Student #6, Natasha and the Matt Method, this summer. Natasha was working on an essay on a novel for some class that should not have required its students to write essays on novels. Political science, I think, because the essay had to discuss how the novel was politically Platonic, which confused the hell out of her. And I had no idea what a politically Platonic novel was, really, so I was kind of stumped. But we talked about how her class discussed Plato and his philosophy (I figured it had something to do with the Republic, and she sort of remembered having to read that). So I just gave her a basic approach to try–list all the characteristics that Plato designates as good things for a government or society to have, and then list all the characteristics of the society in the novel, and then connect the characteristics in one column to the ones in the other. Not a mind-bending strategy, I didn’t think, but she came back in a few days with a written essay, all excited because my idea worked. So well, apparently, that she was now calling it the Matt Method. So there you go. I think I should patent it. Or whatever.
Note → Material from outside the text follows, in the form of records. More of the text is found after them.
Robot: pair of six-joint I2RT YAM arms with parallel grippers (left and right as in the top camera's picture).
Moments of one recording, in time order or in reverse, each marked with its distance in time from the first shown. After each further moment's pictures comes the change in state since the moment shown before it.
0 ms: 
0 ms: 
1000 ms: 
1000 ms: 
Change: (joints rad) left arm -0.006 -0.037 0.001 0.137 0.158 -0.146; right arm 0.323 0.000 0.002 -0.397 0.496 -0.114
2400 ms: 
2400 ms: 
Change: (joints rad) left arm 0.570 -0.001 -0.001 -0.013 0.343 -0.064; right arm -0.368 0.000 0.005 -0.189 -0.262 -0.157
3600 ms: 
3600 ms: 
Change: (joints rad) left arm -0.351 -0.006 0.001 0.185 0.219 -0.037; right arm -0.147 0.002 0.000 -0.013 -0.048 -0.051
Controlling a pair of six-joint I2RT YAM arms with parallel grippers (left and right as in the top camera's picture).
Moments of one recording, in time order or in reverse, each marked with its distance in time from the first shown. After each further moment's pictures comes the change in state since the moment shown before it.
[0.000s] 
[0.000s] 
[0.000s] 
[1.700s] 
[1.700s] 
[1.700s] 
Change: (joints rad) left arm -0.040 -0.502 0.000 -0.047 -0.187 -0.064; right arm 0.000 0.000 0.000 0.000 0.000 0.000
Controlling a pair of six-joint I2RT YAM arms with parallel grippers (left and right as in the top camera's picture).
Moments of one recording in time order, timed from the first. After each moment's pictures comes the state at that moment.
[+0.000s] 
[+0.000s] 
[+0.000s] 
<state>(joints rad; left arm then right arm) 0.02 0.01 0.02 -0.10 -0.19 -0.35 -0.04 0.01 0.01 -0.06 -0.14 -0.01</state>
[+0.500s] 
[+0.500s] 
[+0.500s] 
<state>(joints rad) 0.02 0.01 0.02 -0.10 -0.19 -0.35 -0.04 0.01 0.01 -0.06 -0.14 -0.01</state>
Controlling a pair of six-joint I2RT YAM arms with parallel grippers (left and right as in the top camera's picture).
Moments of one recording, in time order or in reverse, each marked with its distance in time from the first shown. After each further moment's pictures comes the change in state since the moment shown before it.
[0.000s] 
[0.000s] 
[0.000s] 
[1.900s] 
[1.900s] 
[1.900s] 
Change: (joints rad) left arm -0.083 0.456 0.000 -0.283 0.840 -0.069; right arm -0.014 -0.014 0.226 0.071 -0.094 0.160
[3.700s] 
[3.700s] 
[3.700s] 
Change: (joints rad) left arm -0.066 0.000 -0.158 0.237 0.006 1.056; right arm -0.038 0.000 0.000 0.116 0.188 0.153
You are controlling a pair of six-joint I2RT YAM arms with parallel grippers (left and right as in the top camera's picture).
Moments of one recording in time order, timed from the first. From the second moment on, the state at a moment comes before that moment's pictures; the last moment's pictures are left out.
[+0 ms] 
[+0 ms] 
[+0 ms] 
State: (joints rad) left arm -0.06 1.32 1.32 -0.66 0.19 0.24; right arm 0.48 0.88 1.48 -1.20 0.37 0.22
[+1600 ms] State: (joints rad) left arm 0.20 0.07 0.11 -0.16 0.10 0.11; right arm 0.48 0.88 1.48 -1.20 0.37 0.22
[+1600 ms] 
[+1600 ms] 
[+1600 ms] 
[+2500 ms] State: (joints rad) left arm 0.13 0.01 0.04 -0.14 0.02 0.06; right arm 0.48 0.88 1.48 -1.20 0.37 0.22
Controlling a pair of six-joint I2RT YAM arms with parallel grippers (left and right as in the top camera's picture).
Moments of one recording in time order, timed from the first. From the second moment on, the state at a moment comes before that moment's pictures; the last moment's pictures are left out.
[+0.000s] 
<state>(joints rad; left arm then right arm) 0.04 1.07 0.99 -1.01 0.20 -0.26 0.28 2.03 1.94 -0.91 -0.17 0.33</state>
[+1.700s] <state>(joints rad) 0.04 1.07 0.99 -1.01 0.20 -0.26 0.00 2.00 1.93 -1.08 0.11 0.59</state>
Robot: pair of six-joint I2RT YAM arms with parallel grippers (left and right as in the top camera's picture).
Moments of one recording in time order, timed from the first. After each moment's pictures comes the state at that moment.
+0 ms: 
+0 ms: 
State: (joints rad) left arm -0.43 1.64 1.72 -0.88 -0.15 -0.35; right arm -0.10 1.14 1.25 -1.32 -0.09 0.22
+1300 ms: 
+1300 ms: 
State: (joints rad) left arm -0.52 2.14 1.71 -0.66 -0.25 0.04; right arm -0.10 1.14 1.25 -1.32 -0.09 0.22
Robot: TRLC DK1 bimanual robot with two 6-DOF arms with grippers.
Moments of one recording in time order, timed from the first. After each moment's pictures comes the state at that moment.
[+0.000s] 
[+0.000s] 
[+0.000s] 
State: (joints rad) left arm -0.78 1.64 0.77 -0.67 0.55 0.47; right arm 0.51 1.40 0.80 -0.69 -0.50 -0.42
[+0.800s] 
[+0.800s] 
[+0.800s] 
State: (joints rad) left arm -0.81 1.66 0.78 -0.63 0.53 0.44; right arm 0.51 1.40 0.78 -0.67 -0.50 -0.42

Student #7, George, this summer. George was working on a handful of short essays for medical school. These ones were a bit easier to handle than the bigger application essay is because they actually gave him questions to answer. So we went over the essay that he thought was his best. He had put most of his energy into that one, since it was the only mini-essay that that particular school required. And it was a mess. He had been reluctant to come in, he said, because he was nervous about losing his personal voice, so I trod gently at first. We went over general ideas for the first half of the session and kind of revamped the whole thing. Then he told me he wanted to go over it with a fine-tooth comb rather than doing the same general-idea thing for the rest. And so we picked apart every phrase that didn’t quite make sense and ended up with a pretty different essay in terms of language, but seemingly the essay that he had intended to write. I think he was pretty excited when he left, or at least aware of what he needed to do for the other essays to make them a bit better, as well. And when he left, he said, “You are damn good at what you do.”
Thus, Weblog Superfans, I am calling #34 complete.